• **WORK REQUIRED**
Look through the lines below and extract any with the word "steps".

• **GIVEN INFORMATION**
--------------------------------------------------
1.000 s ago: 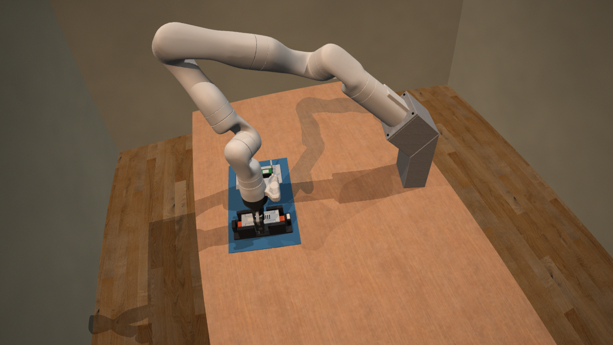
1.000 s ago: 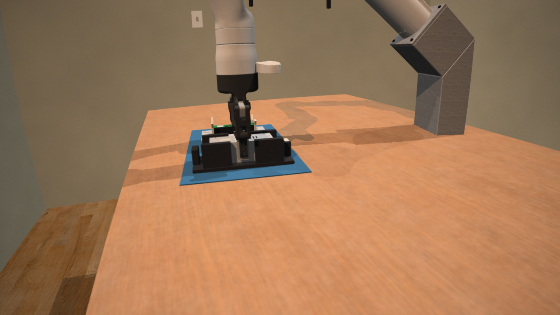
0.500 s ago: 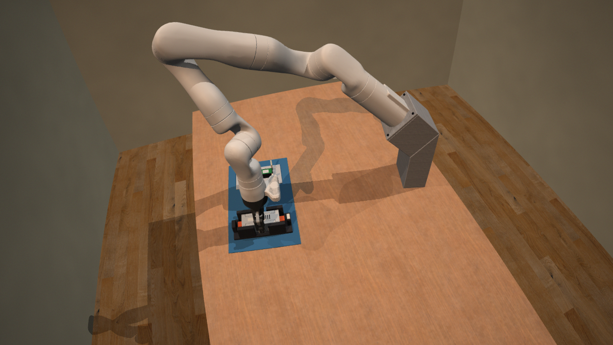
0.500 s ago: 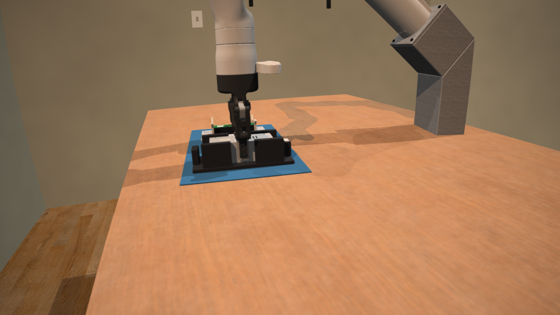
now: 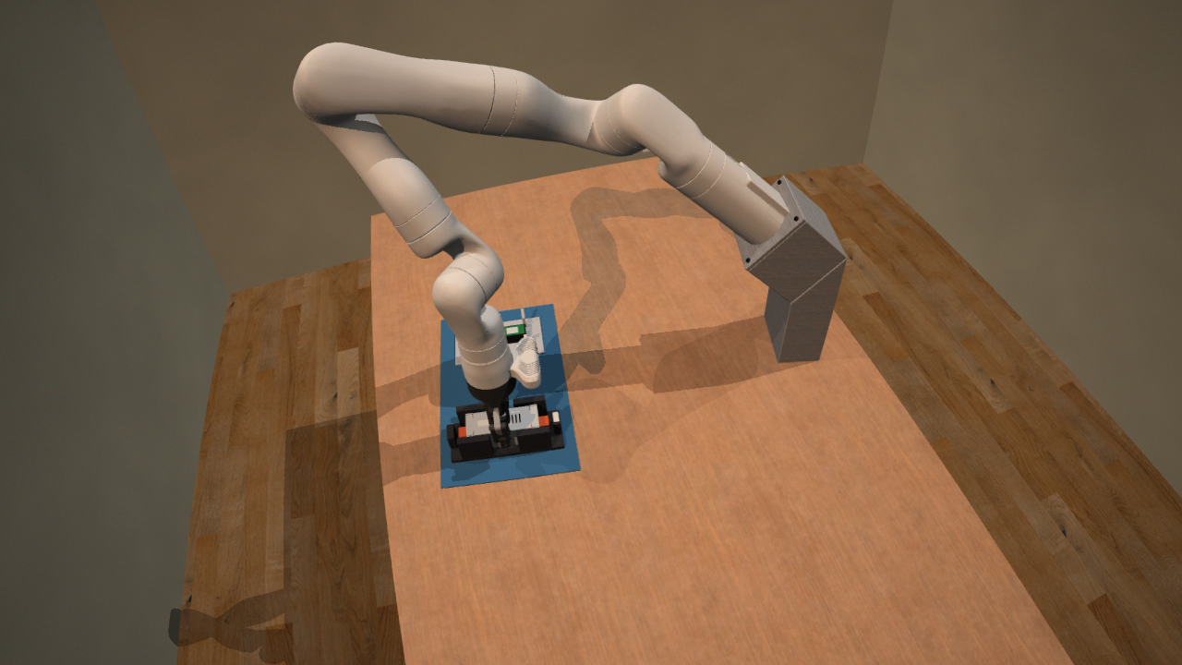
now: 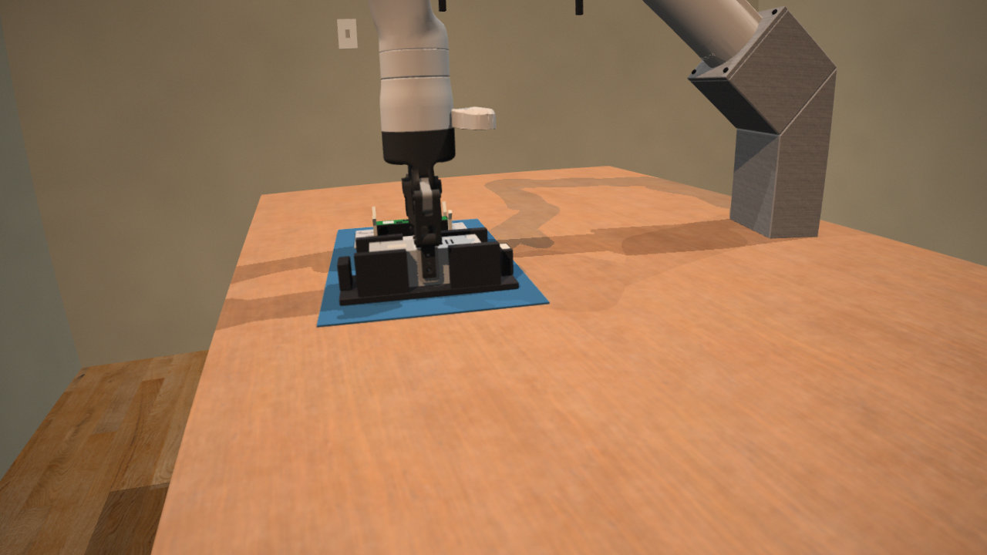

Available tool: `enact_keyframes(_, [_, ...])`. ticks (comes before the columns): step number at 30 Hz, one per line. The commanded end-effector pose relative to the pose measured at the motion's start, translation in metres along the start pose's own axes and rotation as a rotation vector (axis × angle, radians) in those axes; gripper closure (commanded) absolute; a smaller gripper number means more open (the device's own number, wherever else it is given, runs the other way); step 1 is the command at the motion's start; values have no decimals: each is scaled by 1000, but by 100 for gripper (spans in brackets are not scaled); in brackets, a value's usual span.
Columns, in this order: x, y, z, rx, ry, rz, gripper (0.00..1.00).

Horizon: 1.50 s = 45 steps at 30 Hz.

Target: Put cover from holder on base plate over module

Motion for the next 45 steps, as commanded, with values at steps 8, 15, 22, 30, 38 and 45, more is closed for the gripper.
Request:
enact_keyframes(8, [0,0,0,-1,0,1,100])
enact_keyframes(15, [0,0,0,-1,0,1,100])
enact_keyframes(22, [0,0,0,-1,0,1,100])
enact_keyframes(30, [0,3,0,-1,0,1,100])
enact_keyframes(38, [0,27,0,-1,0,1,100])
enact_keyframes(45, [0,30,0,-1,0,1,100])
Point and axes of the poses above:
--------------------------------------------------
• **SOLUTION FOR THIS EXERCISE**
Horizon: 1.50 s = 45 steps at 30 Hz.
Motion for the next 45 steps, as commanded, with values at steps 8, 15, 22, 30, 38 and 45, more is closed for the gripper.

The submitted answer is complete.